> EXERCISE DETAILS:
Using the listing that follows, filter out every line lacking the string "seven" and return the rest.

> RECORDS FOR THIS TASK:
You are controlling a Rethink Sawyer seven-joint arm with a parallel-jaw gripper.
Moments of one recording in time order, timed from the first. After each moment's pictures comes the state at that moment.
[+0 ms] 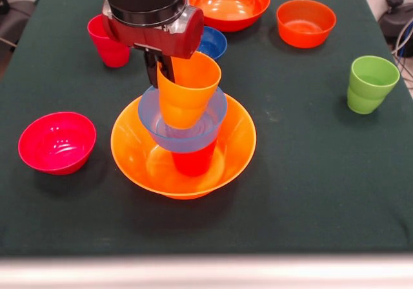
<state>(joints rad) -0.48 -0.43 0.34 1.03 -0.28 1.07 2.00</state>
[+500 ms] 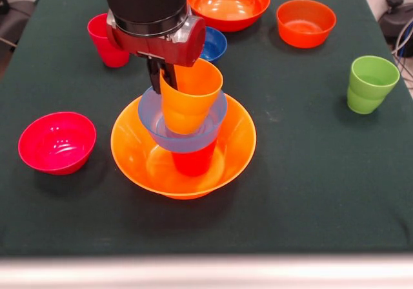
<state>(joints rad) -0.47 -0.41 0.34 1.02 -0.28 1.07 2.00</state>
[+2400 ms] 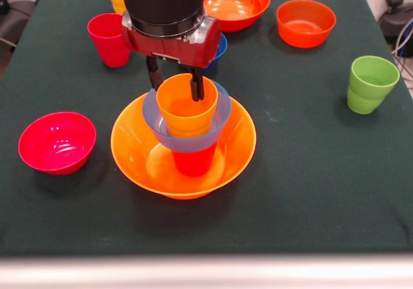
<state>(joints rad) -0.45 -0.41 0.34 1.02 -0.29 1.07 2.00</state>
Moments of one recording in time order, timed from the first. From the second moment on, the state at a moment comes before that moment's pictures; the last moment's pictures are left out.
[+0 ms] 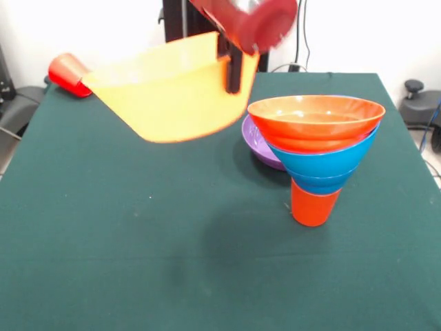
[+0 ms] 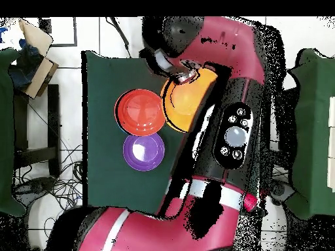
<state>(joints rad) -0.12 -0.36 -0.30 0.73 0.23 1.37 2.48</state>
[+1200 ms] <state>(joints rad) -0.02 -0.21 -0.42 0.56 0.25 1.43 2.69</state>
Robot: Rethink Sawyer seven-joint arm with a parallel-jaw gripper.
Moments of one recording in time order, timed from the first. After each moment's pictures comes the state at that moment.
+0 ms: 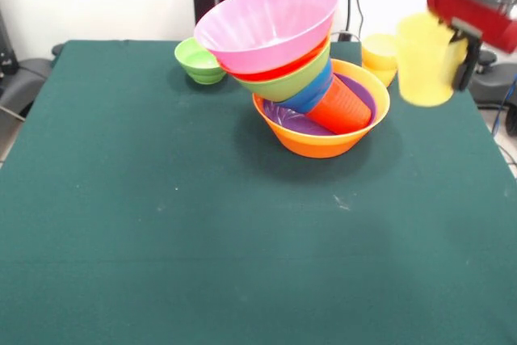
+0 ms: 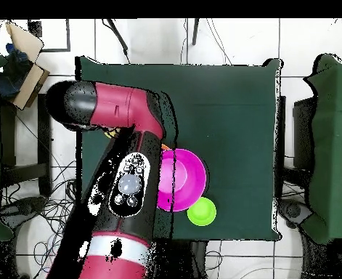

> EXERCISE ANSWER:
You are controlling a Rethink Sawyer seven-joint arm with a parallel-jaw gripper.
Robot: Rethink Sawyer seven-joint arm with a parallel-jaw gripper.

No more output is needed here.